■ Aim of the exercise: Taking the line with "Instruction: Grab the" as the first and the line with "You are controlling" as the last, set down the lines below exactly, pictures excluded.

■ Available data:
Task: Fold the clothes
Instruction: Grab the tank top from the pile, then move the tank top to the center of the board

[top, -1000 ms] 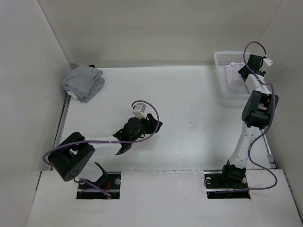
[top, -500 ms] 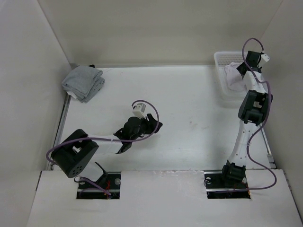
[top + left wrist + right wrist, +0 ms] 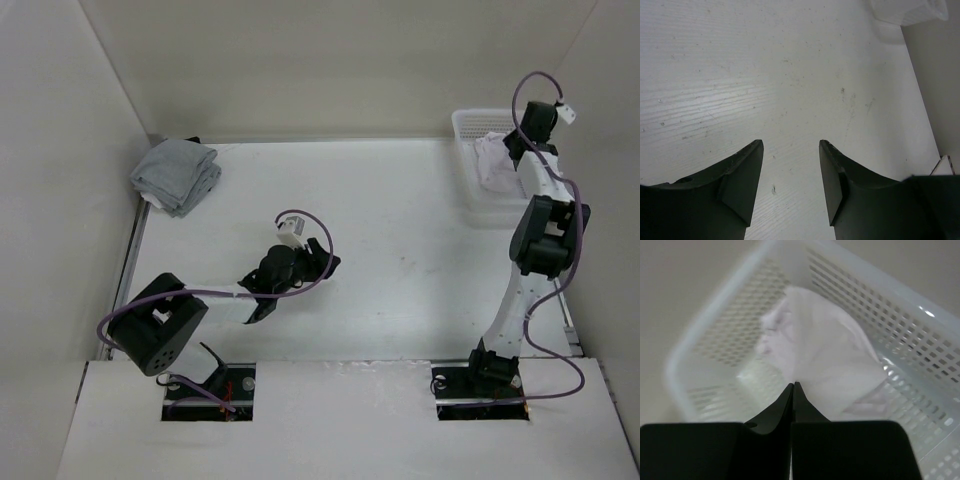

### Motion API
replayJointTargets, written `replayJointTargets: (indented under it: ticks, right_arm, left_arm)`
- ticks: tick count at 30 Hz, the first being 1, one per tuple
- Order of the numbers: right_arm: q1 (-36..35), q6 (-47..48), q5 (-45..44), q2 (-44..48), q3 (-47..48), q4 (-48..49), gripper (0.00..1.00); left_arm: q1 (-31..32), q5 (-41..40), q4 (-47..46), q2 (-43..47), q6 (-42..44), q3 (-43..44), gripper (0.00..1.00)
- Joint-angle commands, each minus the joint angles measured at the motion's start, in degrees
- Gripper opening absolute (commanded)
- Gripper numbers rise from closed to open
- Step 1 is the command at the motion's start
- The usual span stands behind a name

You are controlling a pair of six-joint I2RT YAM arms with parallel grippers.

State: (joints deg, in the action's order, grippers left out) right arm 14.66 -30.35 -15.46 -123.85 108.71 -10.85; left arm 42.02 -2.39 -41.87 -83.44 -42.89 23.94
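The clothes (image 3: 492, 162) are one crumpled white garment lying in a white perforated basket (image 3: 468, 124) at the table's far right. In the right wrist view the cloth (image 3: 820, 340) rises in a peak to my right gripper (image 3: 793, 385). Its jaws are pressed together on that peak inside the basket (image 3: 920, 307). From above, the right gripper (image 3: 516, 150) hangs over the basket with its arm stretched far back. My left gripper (image 3: 326, 265) hovers low over the middle of the table. Its fingers (image 3: 747, 170) stand wide apart over bare tabletop, with nothing between them.
A grey cloth bundle (image 3: 177, 175) lies at the far left corner of the table. White walls close in the table at the left, back and right. The basket's corner (image 3: 905, 10) shows at the top right of the left wrist view.
My right gripper has reached deeper into the basket and gone from open to shut on the white cloth. The left arm has shifted only slightly.
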Motion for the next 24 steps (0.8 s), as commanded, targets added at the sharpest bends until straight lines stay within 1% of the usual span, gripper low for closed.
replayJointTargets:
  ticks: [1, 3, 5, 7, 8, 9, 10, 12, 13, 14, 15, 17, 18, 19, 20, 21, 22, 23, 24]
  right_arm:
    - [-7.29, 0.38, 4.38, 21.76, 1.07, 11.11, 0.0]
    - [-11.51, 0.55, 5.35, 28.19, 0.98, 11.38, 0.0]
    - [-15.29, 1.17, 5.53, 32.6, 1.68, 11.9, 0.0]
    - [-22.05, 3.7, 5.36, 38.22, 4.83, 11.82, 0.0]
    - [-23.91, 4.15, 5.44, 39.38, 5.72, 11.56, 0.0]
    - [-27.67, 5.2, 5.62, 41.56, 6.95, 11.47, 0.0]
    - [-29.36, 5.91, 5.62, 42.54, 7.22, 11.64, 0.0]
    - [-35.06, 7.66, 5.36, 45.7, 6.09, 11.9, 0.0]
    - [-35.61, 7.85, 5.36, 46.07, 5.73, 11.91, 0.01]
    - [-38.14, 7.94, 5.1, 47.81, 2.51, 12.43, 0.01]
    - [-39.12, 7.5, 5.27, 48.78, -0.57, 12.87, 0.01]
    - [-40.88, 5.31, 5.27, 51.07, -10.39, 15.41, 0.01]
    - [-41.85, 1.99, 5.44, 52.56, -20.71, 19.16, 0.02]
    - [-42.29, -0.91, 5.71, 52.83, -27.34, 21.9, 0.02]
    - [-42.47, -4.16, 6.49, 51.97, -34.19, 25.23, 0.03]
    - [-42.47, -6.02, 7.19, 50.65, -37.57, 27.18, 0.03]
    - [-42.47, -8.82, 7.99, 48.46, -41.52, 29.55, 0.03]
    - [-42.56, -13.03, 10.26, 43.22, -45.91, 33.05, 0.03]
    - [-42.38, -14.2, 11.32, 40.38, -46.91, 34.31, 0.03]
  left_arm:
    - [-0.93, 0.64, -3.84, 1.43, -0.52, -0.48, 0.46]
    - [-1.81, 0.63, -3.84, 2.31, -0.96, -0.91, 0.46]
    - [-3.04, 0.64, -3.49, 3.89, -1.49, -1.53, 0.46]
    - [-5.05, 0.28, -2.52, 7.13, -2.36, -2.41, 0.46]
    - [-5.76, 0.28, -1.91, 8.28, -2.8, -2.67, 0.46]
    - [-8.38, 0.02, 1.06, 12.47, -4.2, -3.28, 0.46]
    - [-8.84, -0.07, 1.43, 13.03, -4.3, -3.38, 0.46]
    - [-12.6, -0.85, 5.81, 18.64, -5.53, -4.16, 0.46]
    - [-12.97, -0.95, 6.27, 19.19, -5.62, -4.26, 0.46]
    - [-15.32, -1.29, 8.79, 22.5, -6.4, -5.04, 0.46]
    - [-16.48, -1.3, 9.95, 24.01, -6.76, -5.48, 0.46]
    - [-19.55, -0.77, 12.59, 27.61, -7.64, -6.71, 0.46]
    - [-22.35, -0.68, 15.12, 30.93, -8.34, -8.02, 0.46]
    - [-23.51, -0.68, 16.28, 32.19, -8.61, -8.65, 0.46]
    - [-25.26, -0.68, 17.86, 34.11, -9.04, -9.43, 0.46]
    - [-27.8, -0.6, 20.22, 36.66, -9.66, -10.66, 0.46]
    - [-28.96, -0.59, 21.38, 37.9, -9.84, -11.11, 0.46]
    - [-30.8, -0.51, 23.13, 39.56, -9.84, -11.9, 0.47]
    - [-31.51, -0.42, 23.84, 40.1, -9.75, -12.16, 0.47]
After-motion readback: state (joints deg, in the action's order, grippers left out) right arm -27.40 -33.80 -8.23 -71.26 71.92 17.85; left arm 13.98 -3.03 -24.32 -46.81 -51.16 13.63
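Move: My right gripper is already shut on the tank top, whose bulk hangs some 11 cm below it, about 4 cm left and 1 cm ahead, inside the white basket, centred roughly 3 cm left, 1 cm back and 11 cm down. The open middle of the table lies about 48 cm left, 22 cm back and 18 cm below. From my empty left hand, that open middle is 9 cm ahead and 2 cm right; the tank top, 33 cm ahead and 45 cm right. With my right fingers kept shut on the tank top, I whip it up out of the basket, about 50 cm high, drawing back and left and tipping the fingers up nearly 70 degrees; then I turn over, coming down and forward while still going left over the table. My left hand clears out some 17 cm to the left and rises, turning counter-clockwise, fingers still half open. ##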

■ The completed task:
Instruction: Grab the tank top from the pile, then move the tank top to the center of the board

[top, -1000 ms] 
[top, -500 ms] 
[top + left wrist + right wrist, +0 ms] 

### Motion API
replayJointTargets, written `replayJointTargets: (indented under it: ticks, right_arm, left_arm)`
- ticks: tick count at 30 Hz, the first being 1, one per tuple
- Order of the numbers: right_arm: q1 (-36..35), q6 (-47..48), q5 (-45..44), q2 (-44..48), q3 (-47..48), q4 (-48..49), gripper (0.00..1.00); left_arm: q1 (-31..32), q5 (-41..40), q4 (-47..46), q2 (-43..47), q6 (-42..44), q3 (-43..44), gripper (0.00..1.00)
- Joint-angle commands, each minus the joint angles measured at the motion's start, in degrees
- Gripper opening absolute (commanded)
- Gripper numbers rise from closed to open
- Step 1 is the command at the motion's start
- The usual span stands behind a name

You are controlling a pair of six-joint I2RT YAM arms with parallel grippers.

Work on the exercise is now finished.